Interesting, thanks. Don't know why, I still like the "fit and feel" of the D* remote. I wish they would make an "advanced" version.



mdavej said:


> THIS is pretty close and is under $20. UEI makes D* remotes and this new one (One-for-all version pictured below and RCA version linked above). It likely has most of the codes of the R65 and does the macros (and learning) you seek. And contrary to the manual, you can learn or put a macro on nearly any button. You can also use advanced codes to put any function you like on any button without learning. The radio shack 15-134 is another option which is also made by UEI and has the same capabilities.


----------



## Mike Bertelson (Jan 24, 2007)

TBlazer07 said:


> Anyone have any info on this. Is it more "programmable" then the current models? All I want is a single programmable button for SLEEP on my bedroom TV. I have to press 5 times to get to the SLEEP function now. I found it being discussed on the DirecTV forums by a "TechKnowItAll" while Googling around.  I have a Harmony One on the L/R set but would really like DirecTV to come out with a "slightly more programmable" remote like the ones they have now.

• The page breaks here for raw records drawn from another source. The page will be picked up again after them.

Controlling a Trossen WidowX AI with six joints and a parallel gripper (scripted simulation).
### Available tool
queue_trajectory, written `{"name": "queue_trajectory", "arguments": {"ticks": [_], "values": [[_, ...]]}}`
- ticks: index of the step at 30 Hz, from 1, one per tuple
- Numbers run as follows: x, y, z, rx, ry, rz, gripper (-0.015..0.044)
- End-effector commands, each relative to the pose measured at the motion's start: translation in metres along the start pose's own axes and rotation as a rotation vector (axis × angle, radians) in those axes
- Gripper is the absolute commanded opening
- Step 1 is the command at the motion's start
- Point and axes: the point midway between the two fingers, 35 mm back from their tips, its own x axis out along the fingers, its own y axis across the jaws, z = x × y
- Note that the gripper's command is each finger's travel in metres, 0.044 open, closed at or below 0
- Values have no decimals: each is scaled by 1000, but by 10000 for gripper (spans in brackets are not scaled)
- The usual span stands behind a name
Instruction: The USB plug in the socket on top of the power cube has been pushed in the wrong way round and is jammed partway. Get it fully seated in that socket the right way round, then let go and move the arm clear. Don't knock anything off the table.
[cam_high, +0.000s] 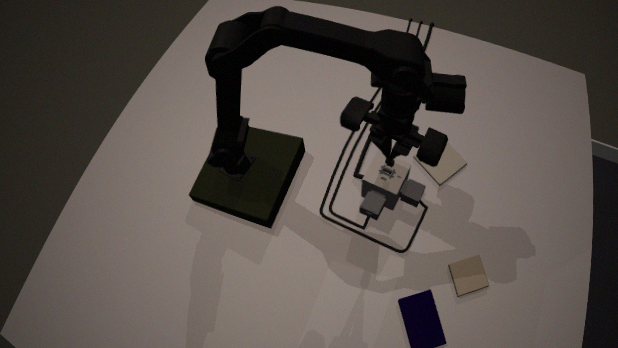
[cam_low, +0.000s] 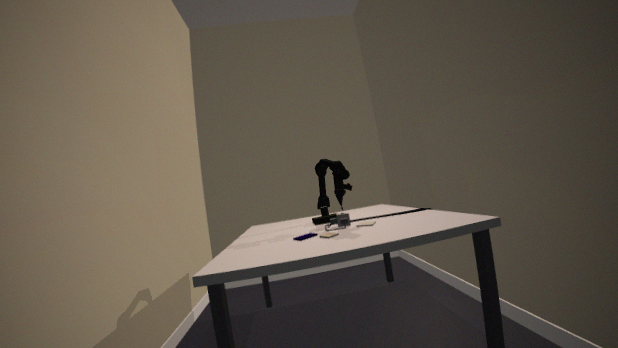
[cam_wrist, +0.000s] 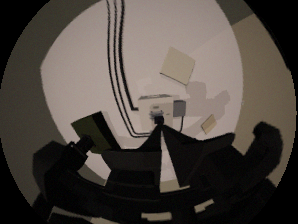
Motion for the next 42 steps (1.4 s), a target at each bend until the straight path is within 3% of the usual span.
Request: {"name": "queue_trajectory", "arguments": {"ticks": [1, 42], "values": [[2, 0, -1, -5, 9, 0, 0], [7, 1, -3, -16, 39, 0, 0]]}}
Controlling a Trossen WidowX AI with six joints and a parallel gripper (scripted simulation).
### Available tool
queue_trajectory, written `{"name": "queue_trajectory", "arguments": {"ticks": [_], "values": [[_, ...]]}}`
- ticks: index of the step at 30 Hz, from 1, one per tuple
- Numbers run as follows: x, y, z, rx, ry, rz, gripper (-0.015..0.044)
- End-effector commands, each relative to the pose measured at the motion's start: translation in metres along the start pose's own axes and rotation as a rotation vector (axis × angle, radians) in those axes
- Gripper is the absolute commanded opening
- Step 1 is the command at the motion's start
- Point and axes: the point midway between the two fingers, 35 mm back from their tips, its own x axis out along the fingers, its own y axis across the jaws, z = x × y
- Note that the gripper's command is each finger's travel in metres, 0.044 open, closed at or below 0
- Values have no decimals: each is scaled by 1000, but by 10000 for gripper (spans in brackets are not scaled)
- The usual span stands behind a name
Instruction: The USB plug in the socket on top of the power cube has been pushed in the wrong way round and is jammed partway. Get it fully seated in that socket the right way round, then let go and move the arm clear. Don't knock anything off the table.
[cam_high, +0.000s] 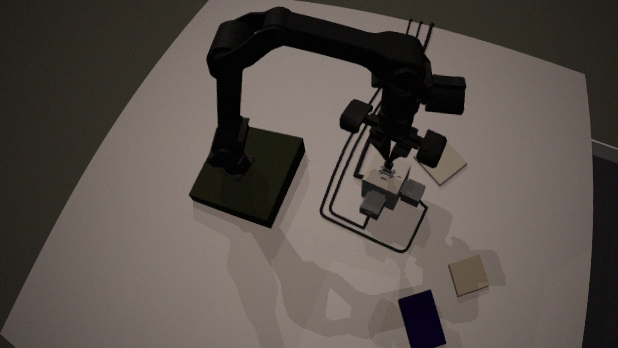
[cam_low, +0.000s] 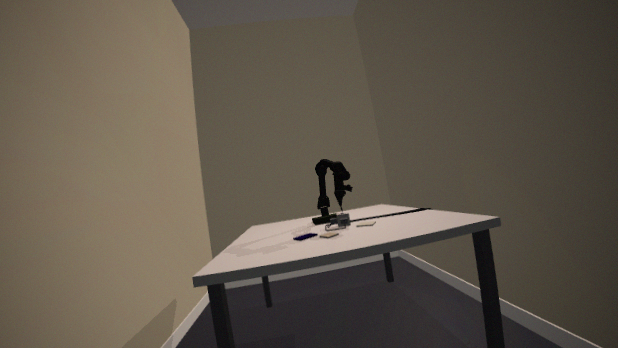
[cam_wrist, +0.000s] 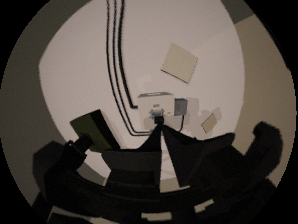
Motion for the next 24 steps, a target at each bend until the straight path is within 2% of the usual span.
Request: {"name": "queue_trajectory", "arguments": {"ticks": [1, 24], "values": [[2, 0, -1, -5, 9, 0, 0], [4, 0, -1, -6, 11, 0, 0]]}}
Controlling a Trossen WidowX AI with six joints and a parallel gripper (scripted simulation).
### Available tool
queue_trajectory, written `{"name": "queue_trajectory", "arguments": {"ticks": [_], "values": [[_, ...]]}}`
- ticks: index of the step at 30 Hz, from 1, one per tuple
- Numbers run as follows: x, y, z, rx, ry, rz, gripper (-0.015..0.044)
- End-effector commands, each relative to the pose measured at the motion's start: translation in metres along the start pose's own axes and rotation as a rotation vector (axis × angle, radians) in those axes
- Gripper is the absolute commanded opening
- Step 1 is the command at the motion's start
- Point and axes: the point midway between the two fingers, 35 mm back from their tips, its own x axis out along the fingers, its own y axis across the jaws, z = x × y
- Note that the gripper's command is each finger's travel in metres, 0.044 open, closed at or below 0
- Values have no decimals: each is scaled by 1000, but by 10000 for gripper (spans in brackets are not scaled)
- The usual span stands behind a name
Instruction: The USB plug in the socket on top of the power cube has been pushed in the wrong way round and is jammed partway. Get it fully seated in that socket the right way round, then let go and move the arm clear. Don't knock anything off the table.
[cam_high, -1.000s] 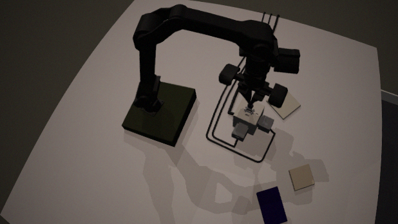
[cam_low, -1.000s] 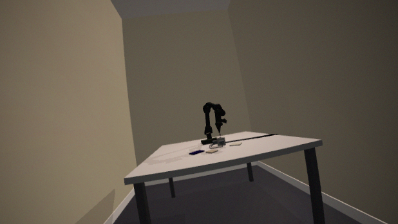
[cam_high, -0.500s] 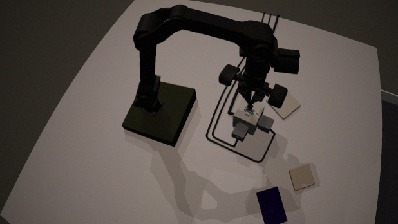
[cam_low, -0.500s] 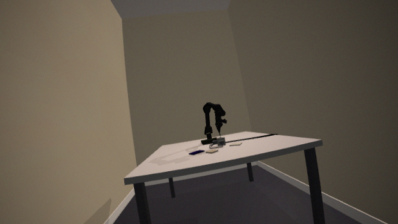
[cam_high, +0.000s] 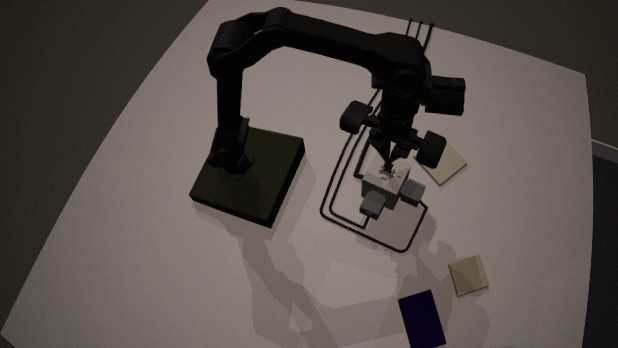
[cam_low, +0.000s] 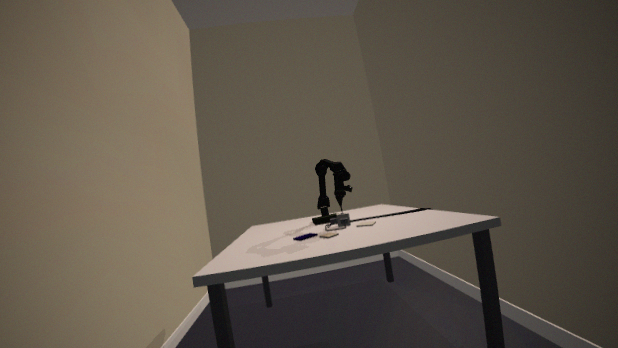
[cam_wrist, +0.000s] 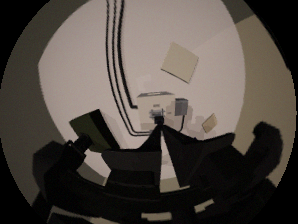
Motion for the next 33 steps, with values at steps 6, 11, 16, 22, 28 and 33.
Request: {"name": "queue_trajectory", "arguments": {"ticks": [6, 11, 16, 22, 28, 33], "values": [[2, 0, 0, -4, 5, 1, 0], [3, 0, 0, -4, 5, 1, 0], [4, 0, 0, -4, 5, 1, 0], [4, 0, 0, -4, 5, 1, 0], [5, 0, 0, -4, 5, 1, 0], [6, 0, 0, -4, 5, 1, 0]]}}
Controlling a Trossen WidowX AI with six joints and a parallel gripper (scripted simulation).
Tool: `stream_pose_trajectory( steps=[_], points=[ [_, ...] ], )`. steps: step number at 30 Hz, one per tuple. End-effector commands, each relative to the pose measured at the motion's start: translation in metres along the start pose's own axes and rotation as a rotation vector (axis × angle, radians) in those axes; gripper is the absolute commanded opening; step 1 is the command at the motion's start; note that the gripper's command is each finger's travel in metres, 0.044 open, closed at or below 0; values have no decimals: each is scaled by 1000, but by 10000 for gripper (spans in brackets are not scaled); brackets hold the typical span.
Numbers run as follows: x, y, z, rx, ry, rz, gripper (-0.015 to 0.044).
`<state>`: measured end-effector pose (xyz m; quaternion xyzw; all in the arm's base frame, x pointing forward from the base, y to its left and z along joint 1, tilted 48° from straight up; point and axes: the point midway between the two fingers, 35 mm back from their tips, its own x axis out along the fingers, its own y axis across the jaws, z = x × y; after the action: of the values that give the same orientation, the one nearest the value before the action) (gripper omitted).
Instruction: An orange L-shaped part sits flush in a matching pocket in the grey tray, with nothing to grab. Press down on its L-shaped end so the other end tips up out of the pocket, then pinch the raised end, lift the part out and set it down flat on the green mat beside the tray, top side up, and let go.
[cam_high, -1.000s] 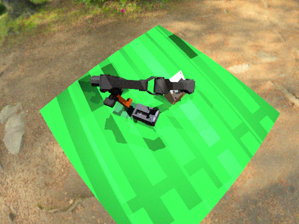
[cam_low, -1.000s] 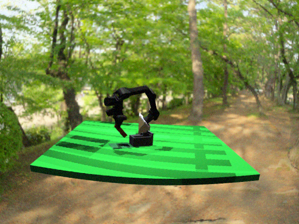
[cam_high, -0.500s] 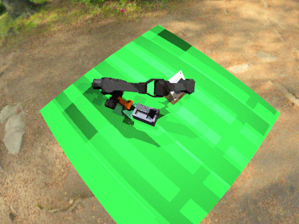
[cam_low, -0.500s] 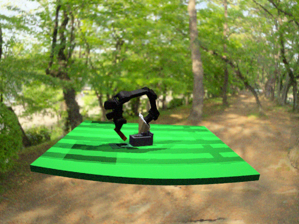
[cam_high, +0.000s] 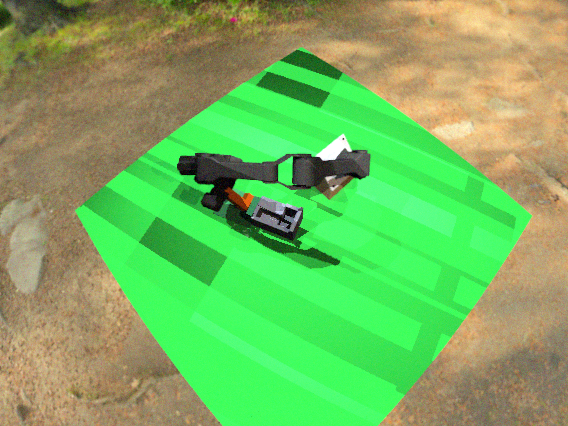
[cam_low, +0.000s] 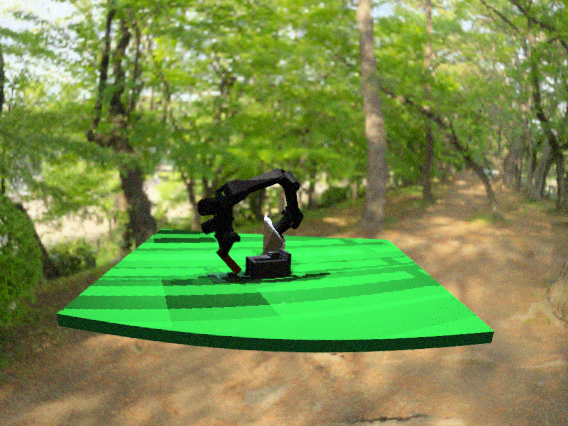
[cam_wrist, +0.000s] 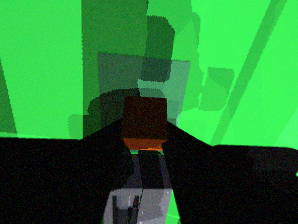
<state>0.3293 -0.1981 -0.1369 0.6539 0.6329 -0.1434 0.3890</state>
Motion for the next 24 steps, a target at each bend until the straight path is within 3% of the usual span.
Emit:
stream_pose_trajectory(
  steps=[1, 8, 18, 24],
  points=[
    [6, -1, 0, 9, 3, 7, 0],
    [8, 0, -1, 0, 2, -1, 0],
    [6, 0, 0, 0, 2, -1, 263],
    [-44, 1, 2, 6, 0, 2, 400]
  ],
)
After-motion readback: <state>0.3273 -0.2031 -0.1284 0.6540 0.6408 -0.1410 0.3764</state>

I know this may not help but here's the manual for your remote.

http://www.directv.com/learn/pdf/Remote_Controls/DIRECTVRC65RBforWeb.pdf

At any rate, you can't program a single button.

Mike


----------



## Stuart Sweet (Jun 19, 2006)

As far as I've been told the only difference between RC64 and RC65 are additional remote codes.


----------



## sack9 (Mar 13, 2007)

I believe the rc65rb is also back-lit.


----------



## Max Mike (Oct 18, 2008)

Let me guess... no Roku code.


----------